Nowhere were the frictions generated by nationalist politics more in evidence than in the Cisleithanian [the non-Hungarian half of Austria-Hungary] parliament, which met from 1883 in a handsome neo-classical building on Vienna’s Ringstrasse. In this 516-seat legislature, the largest in Europe, the familiar spectrum of political ideological diversity was cross-cut by national affiliations producing a panoply of splinter groups and grouplets. Among the thirty-odd parties that held mandates after the 1907 elections, for example, were twenty-eight Czech Agrarians, eighteen Young Czechs (Radical nationalists), seventeen Czech Conservatives, seven Old Czechs (moderate nationalists), two Czech-Progressives (Realist tendency), one ‘wild’ (independent) Czech and nine Czech National Socialists. The Poles, the Germans, the Italians and even the Slovenes and the Ruthenes were similarly divided along ideological lines.

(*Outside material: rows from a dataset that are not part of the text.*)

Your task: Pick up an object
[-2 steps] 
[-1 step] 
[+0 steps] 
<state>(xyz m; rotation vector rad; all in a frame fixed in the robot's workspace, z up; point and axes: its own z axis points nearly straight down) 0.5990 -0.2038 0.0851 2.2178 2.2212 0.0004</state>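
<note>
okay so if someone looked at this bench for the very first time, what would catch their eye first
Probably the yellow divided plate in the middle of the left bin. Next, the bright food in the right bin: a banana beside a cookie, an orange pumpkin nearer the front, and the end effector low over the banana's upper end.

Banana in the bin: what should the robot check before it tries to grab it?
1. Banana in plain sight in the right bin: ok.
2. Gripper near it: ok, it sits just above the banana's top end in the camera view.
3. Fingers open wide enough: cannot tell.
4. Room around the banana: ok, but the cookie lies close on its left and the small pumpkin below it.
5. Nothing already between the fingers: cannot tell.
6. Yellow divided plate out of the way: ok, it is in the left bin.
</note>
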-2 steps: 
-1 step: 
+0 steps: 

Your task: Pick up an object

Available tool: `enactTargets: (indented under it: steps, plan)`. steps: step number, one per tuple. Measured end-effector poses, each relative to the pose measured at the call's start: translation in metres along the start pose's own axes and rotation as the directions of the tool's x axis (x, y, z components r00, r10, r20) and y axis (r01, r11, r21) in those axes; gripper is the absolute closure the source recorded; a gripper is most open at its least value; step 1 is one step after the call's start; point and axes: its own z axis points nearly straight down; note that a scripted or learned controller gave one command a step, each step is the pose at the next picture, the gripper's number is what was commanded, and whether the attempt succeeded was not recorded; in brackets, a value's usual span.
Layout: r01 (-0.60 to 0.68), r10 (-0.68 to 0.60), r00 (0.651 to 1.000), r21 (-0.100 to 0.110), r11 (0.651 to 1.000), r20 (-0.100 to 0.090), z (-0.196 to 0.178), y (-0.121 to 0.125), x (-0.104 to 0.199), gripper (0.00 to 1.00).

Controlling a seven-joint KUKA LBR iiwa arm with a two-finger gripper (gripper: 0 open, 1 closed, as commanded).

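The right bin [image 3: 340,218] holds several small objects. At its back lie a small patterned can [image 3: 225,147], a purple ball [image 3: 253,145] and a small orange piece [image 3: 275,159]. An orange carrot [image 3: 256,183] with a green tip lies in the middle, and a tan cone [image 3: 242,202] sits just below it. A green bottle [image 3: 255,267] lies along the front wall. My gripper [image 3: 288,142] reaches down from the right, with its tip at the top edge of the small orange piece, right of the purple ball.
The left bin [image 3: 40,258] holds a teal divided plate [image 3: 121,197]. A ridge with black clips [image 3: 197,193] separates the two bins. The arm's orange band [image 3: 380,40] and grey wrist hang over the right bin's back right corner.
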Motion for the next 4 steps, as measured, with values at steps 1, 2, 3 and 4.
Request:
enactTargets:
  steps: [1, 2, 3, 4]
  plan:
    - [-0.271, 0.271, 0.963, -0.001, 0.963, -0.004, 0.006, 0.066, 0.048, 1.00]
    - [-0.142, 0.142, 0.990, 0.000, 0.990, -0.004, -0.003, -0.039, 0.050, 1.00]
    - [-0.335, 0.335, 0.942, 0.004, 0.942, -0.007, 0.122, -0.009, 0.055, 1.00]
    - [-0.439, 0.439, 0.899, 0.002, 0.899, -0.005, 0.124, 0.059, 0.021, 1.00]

Since there was no official language in Cisleithania (by contrast with the Kingdom of Hungary), there was no single official language of parliamentary procedure. German,Czech, Polish, Ruthenian, Croat, Serbian, Slovenian, Italian, Romanian and Russian were all permitted. But no interpreters were provided, and there was no facility for recording or monitoring the content of the speeches that were not in German, unless the deputy in question himself chose to supply the house with a translated text of his speech. Deputies from even the most insignificant factions could thus block unwelcome initiatives by delivering long speeches in a language that only a handful of their colleagues understood. Whether they were actually addressing the issues raised by the current motion, or simply reciting long poems in their own national idiom, was difficult to ascertain. The Czechs in particular were renowned for the baroque extravagance of their filibustering. The Cisleithanian parliament became a celebrated tourist attraction, especially in winter, when Viennese pleasure-seekers crowded into the heated visitors’ galleries. By contrast with the city’s theatres and opera houses, a Berlin journalist wrily observed, entry to parliamentary sessions was free.*
* Among those who came to watch the antics of the deputies was the young drifter Adolf Hitler. Between February 1908 and the summer of 1909, when Czech obstructionism was at its height, he was often to be found in the visitors’ gallery. He would later claim that the experience had ‘cured’ him of his youthful admiration for the parliamentary system.
Christopher Clark, The Sleepwalkers: How Europe Went To War In 1914, 2012.